How Great Managers Define Talent

Selecting for talent is the first key

Normally we associate talent only with celebrated excellence -- with a strong emphasis on the word "celebrated." We look at Michael Jordan, swaying and knifing his way to the basket, and we know that neither his training nor his dogged determination are the prime source of his brilliance. He may have both of these, but, then, so do most other NBA players. Alone, these cannot explain why Michael shines. Deep down we know that his secret weapon is his talent. We look at Robert De Niro and we think the same: he has talent. Tiger Woods, Jay Leno, Maya Angelou, they are all part of the talent club. They are blessed with a secret gift. For most of us, talent seems a rare and precious thing, bestowed on special, far-away people. They are different, these people with talent. They are "not us."

Great managers disagree with this definition of talent. It is too narrow, too specialized. Instead, they define a talent as "a recurring pattern of thought, feeling or behavior that can be productively applied." The emphasis here is on the word "recurring." Your talents, they say, are the behaviors you find yourself doing often. You have a mental filter that sifts through your world, forcing you to pay attention to some stimuli, while others slip past you, unnoticed. Your instinctive ability to remember names, rather than just faces, is a talent. Your need to alphabetize your spice rack and color code your wardrobe is a talent. So is your love of crossword puzzles, or your fascination with risk, or your impatience. Any recurring patterns of behavior that can be productively applied are talents. The key to excellent performance, of course, is finding the match between your talents and your role.

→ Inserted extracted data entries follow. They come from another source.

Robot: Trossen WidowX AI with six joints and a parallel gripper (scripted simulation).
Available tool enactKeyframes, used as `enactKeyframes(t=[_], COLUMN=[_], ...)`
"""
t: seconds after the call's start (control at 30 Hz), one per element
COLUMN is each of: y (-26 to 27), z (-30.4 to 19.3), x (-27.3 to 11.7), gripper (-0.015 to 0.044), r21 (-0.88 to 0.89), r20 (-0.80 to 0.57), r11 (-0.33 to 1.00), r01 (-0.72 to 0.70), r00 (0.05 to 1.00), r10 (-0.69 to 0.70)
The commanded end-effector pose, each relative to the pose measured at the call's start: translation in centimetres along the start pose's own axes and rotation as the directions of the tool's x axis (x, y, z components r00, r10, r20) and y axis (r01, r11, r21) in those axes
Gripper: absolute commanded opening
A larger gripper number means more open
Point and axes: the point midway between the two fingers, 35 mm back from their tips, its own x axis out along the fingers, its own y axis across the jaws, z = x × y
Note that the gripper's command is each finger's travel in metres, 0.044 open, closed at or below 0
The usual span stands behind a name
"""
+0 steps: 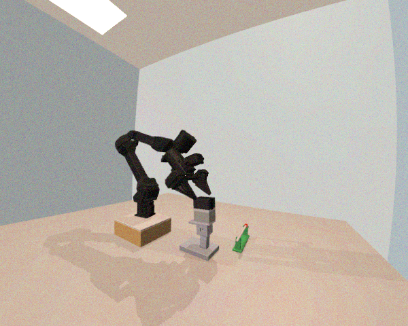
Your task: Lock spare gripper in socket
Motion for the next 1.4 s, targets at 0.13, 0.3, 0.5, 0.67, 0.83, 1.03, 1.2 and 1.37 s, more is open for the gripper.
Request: enactKeyframes(t=[0.13,0.3,0.5,0.67,0.83,1.03,1.2,1.37], y=[0.0,0.0,0.0,0.0,0.0,0.0,0.0,1.7], z=[1.0,1.6,2.1,2.8,3.4,4.2,3.9,3.6], x=[-1.2,-1.9,-2.5,-3.3,-3.9,-4.7,-4.4,-4.4], gripper=[0.0440,0.0440,0.0440,0.0440,0.0440,0.0440,0.0440,0.0335], r21=[0.000,0.000,0.000,0.000,0.000,-0.001,-0.001,0.012], r20=[-0.002,-0.007,-0.011,-0.014,-0.017,-0.019,-0.021,-0.050], r11=[1.000,1.000,1.000,1.000,1.000,1.000,1.000,1.000], r01=[0.000,0.000,0.000,0.000,0.000,0.000,0.000,-0.004], r00=[1.000,1.000,1.000,1.000,1.000,1.000,1.000,0.999], r10=[0.000,0.000,0.000,0.000,0.000,0.000,0.000,0.005])
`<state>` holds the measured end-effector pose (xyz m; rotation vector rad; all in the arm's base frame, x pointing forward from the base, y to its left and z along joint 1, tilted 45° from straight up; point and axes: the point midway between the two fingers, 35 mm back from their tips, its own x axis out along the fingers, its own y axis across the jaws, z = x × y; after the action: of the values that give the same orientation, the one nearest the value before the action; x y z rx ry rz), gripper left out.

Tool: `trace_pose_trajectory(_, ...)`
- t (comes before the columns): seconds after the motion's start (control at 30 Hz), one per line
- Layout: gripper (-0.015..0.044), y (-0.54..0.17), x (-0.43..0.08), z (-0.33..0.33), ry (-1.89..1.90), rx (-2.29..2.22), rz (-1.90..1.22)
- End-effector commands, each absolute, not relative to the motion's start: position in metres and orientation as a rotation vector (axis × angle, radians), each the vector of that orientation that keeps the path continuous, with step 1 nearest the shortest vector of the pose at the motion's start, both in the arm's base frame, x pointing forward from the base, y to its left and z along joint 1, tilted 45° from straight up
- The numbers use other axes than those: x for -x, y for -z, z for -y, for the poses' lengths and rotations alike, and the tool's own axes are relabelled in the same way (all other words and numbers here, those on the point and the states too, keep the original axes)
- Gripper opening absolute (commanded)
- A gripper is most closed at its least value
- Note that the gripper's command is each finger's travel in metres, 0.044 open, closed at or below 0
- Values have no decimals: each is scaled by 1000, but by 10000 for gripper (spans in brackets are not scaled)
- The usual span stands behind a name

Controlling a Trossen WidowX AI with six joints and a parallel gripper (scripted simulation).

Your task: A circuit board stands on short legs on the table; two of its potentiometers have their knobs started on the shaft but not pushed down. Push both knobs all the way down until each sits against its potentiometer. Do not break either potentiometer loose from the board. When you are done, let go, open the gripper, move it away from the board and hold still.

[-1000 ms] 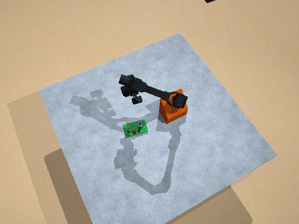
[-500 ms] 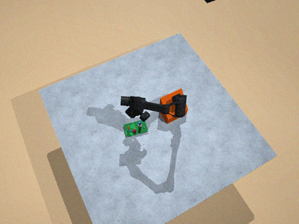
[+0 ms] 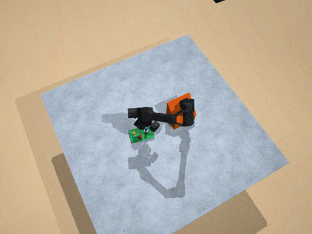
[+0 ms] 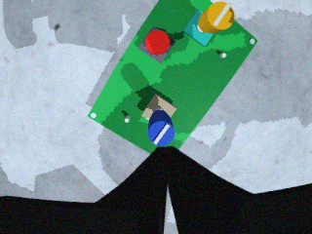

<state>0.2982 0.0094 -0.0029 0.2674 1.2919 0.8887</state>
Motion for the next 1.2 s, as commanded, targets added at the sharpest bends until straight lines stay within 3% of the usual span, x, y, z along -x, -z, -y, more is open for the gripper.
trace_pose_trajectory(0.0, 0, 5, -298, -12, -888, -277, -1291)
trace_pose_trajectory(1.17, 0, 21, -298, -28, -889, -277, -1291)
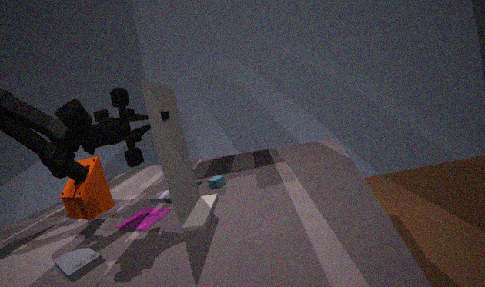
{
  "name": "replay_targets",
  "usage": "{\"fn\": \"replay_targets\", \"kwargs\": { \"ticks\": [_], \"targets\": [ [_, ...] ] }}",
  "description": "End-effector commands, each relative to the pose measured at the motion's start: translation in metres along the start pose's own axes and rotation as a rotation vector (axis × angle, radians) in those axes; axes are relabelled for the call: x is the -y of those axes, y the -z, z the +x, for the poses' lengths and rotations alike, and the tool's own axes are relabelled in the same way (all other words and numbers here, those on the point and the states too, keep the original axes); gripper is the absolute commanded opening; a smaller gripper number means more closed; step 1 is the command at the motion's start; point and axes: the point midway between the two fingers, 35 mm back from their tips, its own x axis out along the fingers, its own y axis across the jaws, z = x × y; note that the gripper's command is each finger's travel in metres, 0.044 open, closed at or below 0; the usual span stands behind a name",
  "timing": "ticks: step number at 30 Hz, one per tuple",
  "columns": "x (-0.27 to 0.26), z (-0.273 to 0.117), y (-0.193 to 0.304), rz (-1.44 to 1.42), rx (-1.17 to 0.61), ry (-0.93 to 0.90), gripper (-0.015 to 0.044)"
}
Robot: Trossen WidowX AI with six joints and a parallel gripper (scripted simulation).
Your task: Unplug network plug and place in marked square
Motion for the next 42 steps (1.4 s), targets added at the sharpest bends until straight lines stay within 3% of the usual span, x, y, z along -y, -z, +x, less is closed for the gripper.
{"fn": "replay_targets", "kwargs": {
  "ticks": [1,42],
  "targets": [
    [0.0,-0.003,0.001,0.003,0.004,0.004,0.0],
    [0.0,-0.023,0.004,0.003,0.003,0.005,0.0]
  ]
}}
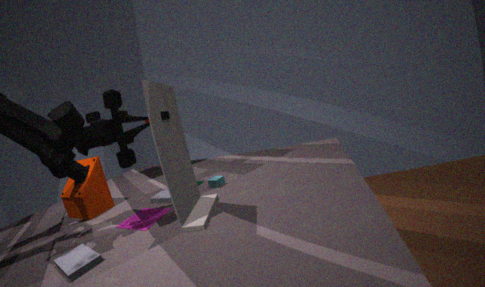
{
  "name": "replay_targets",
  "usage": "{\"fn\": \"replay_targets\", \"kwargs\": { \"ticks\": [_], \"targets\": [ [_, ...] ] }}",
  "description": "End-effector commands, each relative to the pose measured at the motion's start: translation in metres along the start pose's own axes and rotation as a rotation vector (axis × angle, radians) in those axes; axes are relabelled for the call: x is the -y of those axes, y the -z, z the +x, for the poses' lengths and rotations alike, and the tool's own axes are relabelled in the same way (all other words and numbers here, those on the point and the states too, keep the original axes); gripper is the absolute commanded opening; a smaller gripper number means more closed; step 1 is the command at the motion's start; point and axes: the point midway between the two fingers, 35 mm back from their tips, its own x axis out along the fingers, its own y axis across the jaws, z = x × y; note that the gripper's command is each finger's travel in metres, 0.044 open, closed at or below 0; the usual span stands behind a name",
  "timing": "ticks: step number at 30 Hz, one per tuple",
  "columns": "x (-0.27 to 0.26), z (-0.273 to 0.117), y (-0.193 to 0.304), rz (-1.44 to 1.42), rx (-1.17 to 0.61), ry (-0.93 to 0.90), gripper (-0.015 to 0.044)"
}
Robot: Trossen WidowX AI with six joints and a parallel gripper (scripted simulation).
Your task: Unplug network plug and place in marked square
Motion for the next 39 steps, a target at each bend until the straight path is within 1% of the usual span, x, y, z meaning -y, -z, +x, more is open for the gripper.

This definition of talent is deceptively neutral, almost bland. Nevertheless, it guides great managers toward a momentous discovery: Every role, performed at excellence, requires talent, because every role, performed at excellence, requires certain recurring patterns of thought, feeling or behavior. This means that great nurses have talent. So do great truck drivers and great teachers, great housekeepers and great flight attendants. . . .

Regardless of the role and regardless of whether the excellence is "celebrated" or anonymous, great managers know that excellence is impossible without talent.